8- Preprocessed bulk RNA-Seq and additional scRNA-seq datasets
This resource includes preprocessed bulk RNA-seq data for all IMIDs at baseline and follow-up, healthy controls, and scRNA-seq data generated from rheumatoid arthritis donors at baseline and follow-up, and healthy donors.
The dataset has been uploaded and will be released following acceptance of the associated publication (Martínez-Mateu et al. under revision), currently expected by the end of 2026. Once released, the data will be available under request.
9- Code repository supporting the combinatorial therapy analyses
This repository contains the analytical code used in the combinatorial therapy study described in the manuscript by Martínez-Mateu et al., currently under review.
- Repository: GitHub
- Contact person: Sergio Martínez (IMIDomics)
- Status: Code uploaded.
The code has already been uploaded and will be publicly released once the associated publication has been accepted.
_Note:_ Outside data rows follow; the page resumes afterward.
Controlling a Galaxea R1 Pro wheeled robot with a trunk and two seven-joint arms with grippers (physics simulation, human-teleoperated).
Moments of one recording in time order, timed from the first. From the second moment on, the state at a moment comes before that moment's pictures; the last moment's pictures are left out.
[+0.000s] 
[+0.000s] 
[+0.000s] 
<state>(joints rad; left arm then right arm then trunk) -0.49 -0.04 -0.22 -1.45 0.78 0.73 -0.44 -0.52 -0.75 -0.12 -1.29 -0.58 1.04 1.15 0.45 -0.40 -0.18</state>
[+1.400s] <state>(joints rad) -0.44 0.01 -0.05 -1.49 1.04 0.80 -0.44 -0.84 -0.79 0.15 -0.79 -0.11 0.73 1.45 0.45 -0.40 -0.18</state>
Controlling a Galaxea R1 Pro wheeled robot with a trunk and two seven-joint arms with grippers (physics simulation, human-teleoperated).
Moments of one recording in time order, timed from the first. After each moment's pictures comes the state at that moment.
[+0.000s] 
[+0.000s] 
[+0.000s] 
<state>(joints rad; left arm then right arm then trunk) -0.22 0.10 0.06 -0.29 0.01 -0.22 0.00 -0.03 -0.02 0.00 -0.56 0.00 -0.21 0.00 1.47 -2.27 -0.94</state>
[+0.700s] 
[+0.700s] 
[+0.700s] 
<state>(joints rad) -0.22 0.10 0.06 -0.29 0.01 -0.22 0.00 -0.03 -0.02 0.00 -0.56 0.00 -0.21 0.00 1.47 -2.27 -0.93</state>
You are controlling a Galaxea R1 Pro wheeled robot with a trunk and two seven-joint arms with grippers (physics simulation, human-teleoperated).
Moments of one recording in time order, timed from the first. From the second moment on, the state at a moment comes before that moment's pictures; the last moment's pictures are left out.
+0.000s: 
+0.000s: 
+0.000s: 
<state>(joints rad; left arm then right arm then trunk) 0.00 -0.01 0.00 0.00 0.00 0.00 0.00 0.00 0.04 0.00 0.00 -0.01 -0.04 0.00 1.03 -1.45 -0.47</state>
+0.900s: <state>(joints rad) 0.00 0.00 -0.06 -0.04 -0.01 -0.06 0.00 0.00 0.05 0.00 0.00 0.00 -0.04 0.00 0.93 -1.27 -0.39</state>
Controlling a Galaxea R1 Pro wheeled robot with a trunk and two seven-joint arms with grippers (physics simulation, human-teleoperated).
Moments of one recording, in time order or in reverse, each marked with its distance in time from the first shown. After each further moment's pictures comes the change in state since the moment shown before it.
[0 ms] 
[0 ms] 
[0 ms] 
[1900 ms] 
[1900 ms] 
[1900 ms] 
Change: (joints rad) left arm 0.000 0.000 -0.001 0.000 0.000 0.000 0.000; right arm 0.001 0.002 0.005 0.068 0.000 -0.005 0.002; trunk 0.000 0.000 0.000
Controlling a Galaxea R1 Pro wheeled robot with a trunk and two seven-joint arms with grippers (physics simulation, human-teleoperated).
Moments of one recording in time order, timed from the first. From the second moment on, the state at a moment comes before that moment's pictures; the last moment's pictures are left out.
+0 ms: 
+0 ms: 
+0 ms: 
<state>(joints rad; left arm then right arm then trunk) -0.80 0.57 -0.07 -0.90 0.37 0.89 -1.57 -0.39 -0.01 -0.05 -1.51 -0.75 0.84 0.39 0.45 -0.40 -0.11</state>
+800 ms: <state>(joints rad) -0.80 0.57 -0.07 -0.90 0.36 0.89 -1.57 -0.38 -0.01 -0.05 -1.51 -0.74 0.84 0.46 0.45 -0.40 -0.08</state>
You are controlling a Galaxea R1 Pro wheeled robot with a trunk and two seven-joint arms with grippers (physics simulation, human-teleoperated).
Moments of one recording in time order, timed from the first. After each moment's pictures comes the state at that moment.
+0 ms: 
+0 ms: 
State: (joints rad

Summary of DocTIS data and code resources
| Resource | Repository | Status | Contact person |
| Preprocessed scRNA-seq data and metadata from PsA patients treated with anti-IL17 therapy | Figshare | Available | Samuel Schäfer (Linköping University) |
| Preprocessed scRNA-seq data and metadata from PsA patients treated with anti-TNF therapy | Figshare | Available | Samuel Schäfer (Linköping University) |
| Harmonised preprocessed scRNA-seq data from all IMIDs and healthy controls | Zenodo | Available | Holger Heyn (CNAG) |
| Analytical code for Interpretable inflammation landscape of circulating immune cells | GitHub | Available | Holger Heyn (CNAG) |
| Raw scRNA-seq data and metadata from all IMIDs at baseline and healthy controls | European Genome-Phenome Archive (EGA) | Submitted, pending publication | Sara Marsal (VHIR) |
| Raw scRNA-seq data and metadata from all IMIDs at follow-up | European Genome-Phenome Archive (EGA) | Uploaded, pending publication | Sara Marsal (VHIR) |
| Raw bulk RNA-seq data and metadata from all IMIDs at baseline and follow-up | European Genome-Phenome Archive (EGA) | Uploaded, pending publication | Sara Marsal (VHIR) |
| Preprocessed bulk RNA-seq and additional scRNA-seq datasets | Zenodo | Uploaded, pending publication | Sara Marsal (VHIR) |
| Code repository supporting combinatorial therapy analyses | GitHub | Uploaded, pending publication | Sergio Martínez (IMIDomics) |
Supporting future research in IMIDs
The datasets generated within DocTIS combine single-cell and bulk transcriptomic information, clinical metadata and computational workflows across multiple immune-mediated inflammatory diseases. Together, they provide a valuable resource for researchers interested in disease heterogeneity, treatment response, biomarker discovery and systems medicine approaches.
By making these resources available through recognised public and controlled-access repositories, the DocTIS consortium aims to maximise the long-term scientific impact of the project and support future advances in precision medicine for patients living with IMIDs.